Pascale organise une réception chez elle et y
convie ses amis. Ils se retrouvent donc à onze dans son appartement avec Lilly,
qui est toute contente de voir autant de monde, même si pour une fois ce n'est
pas elle la vedette. Quelques voisins viennent même saluer Karine et Meldreg.
Depuis sa terrasse, Pascale montre l'Ombre Blanche à la jeune fille, qu'elle
reconnaît très bien. Puis il est question de sortie en mer lorsqu’elle sera
complètement rétablie. Si le but n'est plus de traverser l'océan Pacifique,
il s'agirait plutôt d'une petite croisière le long de la côte sous le vent de
la Martinique, avec escales dans les mouillages le long des plages paradisiaques
du sud de l'île. Dom leur demande s’ils ont déjà fait de la plongée. On le
voit venir. Meldreg en a fait un tout petit peu, mais Karine jamais. Ça sent le
baptême sous peu. On évite de parler de la mésaventure qu'ils viennent de
vivre. Karine et Meldreg découvrent cette équipe d'amis particulièrement
unis, qui leur racontent les aventures déjà vécues ensemble sur et sous
l'eau, de la Martinique au Venezuela. Alex raconte ses navigations et, si on ne
l'arrêtait pas, il en aurait pour des journées entières. Patrick parle de ses
reportages réalisés dans le monde entier et de sa connaissance de
l’Amérique du Sud. Dom raconte ses plongées les plus spectaculaires.
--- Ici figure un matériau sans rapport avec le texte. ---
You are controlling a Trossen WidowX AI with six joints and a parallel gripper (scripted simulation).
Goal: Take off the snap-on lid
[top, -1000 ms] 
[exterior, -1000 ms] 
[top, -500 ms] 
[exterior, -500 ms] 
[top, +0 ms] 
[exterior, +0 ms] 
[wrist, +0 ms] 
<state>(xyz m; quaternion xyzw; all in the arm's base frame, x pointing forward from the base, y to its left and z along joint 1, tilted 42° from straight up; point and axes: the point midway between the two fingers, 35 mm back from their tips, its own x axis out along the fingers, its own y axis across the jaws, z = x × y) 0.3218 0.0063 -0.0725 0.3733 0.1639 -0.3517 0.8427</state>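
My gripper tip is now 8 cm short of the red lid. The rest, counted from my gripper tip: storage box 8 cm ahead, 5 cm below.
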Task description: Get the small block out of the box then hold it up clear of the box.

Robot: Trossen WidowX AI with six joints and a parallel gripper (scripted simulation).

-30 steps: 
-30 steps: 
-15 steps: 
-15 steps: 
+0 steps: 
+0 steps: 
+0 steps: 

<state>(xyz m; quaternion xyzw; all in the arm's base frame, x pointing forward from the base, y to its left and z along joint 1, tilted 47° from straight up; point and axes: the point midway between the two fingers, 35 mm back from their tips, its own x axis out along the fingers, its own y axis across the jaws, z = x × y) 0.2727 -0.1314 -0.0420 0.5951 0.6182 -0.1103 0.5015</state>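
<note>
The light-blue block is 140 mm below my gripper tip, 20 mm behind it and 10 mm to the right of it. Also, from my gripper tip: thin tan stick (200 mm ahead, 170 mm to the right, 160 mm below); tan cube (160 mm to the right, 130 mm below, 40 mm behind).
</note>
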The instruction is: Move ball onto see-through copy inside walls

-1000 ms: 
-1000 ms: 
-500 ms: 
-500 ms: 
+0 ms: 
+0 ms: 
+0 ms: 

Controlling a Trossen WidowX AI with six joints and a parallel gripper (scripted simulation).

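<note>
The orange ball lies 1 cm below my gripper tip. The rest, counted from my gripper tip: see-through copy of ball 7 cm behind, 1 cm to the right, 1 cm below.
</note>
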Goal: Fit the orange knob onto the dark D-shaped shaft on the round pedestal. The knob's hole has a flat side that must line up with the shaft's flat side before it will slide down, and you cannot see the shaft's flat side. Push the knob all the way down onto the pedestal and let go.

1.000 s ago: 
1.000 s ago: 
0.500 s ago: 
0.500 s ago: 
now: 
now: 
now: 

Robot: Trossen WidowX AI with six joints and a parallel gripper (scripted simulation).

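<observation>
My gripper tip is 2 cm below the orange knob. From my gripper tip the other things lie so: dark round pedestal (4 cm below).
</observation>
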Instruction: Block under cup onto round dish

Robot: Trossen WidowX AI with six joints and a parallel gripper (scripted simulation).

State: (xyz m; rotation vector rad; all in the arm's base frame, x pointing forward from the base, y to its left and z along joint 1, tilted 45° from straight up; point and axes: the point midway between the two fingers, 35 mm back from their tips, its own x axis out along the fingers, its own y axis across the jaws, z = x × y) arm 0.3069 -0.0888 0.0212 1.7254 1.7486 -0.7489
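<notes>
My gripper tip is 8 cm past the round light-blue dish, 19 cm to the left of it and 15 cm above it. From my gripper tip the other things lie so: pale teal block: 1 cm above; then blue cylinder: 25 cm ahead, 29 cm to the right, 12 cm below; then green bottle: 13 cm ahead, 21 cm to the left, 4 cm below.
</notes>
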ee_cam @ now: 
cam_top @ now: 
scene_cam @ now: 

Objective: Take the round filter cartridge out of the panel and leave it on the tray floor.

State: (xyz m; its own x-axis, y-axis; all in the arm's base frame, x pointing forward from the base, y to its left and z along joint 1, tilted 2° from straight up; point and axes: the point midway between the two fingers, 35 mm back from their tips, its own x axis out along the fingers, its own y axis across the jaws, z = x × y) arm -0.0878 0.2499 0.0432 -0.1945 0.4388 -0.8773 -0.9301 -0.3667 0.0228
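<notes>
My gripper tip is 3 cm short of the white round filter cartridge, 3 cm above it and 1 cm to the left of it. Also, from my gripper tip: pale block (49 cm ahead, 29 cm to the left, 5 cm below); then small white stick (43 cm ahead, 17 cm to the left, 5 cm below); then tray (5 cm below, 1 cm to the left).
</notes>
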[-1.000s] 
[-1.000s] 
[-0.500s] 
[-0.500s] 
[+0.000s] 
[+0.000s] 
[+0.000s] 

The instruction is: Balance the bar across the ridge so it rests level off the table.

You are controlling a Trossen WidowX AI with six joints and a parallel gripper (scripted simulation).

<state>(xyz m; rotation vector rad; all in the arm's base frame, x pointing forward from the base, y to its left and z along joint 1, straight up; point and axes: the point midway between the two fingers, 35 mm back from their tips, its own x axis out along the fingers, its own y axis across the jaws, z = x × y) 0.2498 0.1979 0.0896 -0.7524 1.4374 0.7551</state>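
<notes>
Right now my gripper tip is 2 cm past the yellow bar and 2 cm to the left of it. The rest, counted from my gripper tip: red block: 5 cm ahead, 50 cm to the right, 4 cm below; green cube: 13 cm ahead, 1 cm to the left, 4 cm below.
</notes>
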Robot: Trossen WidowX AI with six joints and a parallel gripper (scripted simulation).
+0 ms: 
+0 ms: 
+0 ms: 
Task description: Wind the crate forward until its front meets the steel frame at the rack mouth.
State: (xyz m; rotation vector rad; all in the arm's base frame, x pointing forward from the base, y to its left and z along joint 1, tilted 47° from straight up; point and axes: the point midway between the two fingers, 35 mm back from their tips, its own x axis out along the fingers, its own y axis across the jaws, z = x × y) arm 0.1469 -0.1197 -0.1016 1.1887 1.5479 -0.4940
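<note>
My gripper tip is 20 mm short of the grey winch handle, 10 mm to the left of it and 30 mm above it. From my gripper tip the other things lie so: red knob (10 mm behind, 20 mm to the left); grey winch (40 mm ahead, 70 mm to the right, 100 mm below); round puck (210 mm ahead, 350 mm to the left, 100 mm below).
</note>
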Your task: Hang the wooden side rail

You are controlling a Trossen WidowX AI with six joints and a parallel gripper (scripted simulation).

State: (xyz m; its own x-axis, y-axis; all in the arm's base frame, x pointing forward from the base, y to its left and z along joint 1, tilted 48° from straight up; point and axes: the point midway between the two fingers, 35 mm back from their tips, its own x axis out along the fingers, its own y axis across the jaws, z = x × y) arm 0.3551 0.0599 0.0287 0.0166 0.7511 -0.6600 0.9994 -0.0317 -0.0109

Murielle relate sa brève expérience dans la douane, qui lui aura quand même
servi à faire connaissance avec le commandant Bernico, qui a bien aidé à les
retrouver. Alex en profite pour rajouter que c'est la première fois qu'il voit
un douanier servir à quelque chose, et Dom leur explique qu'au cours de ses
multiples navigations, il a développé une sorte d'allergie envers cette
administration dans tous les pays confondus. Il faut y voir un aspect
pathologique dont il n'est pas vraiment responsable, plutôt que le côté
contestataire qui en ressort au premier abord, car si on y regarde de plus
près, il a un don pour se montrer coupable sans jamais rien faire au fond
d'illégal.
Nina résume la situation de la façon
suivante :
— En fait, c'est une grande gueule qui a toujours avec lui
le bâton pour se faire battre, et ça marche très bien.
Le groupe
d’amis éclate de rire et trouve que c’est assez bien résumé. Alex ne sait
plus trop où se mettre et reconnaît bien là le talent de synthèse de Nina,
qui ne se prive jamais de le remettre à sa place.
Ils passent ensemble
une journée très agréable. On pourrait croire à une "happy end" de film
américain où tous les gentils sont réunis et le méchant est mort.
Meldreg demande s’il y a eu de graves conséquences sur le bateau de
Pascale et Hervé ou sur celui de Nina et Alex. On lui répond de ne pas se
faire de soucis pour ça, et que les réparations ont été prises en charge par
les assurances. Hervé a su faire une belle déclaration de sinistre commune aux
deux bateaux en racontant l'aventure, ce qui a sans doute aidé.
L'Ombre Blanche a une transmission, une survie
et un génois neufs, et Dom un nouveau couteau de plongée. Cette histoire a
fait grand bruit au Marin, et il semblerait que les professionnels qui sont
intervenus sur les deux bateaux ont mis un point d'honneur à les soigner
particulièrement bien.
Personne ne songe à Roberto Buarque, perdu en
mer, et qui a probablement eu une fin assez désagréable. Mais abandonner des
gens en mer sur un radeau est quelque chose de terrible et encore plus horrible.
C’est une mort longue, une torture que l’on oserait difficilement infliger
à son pire ennemi. Avoir fait cela démontre, en plus de la volonté de tuer
sans avoir le courage de le faire, une méconnaissance totale de la mer. Non,
aucune larme ne sera versée pour cette personne.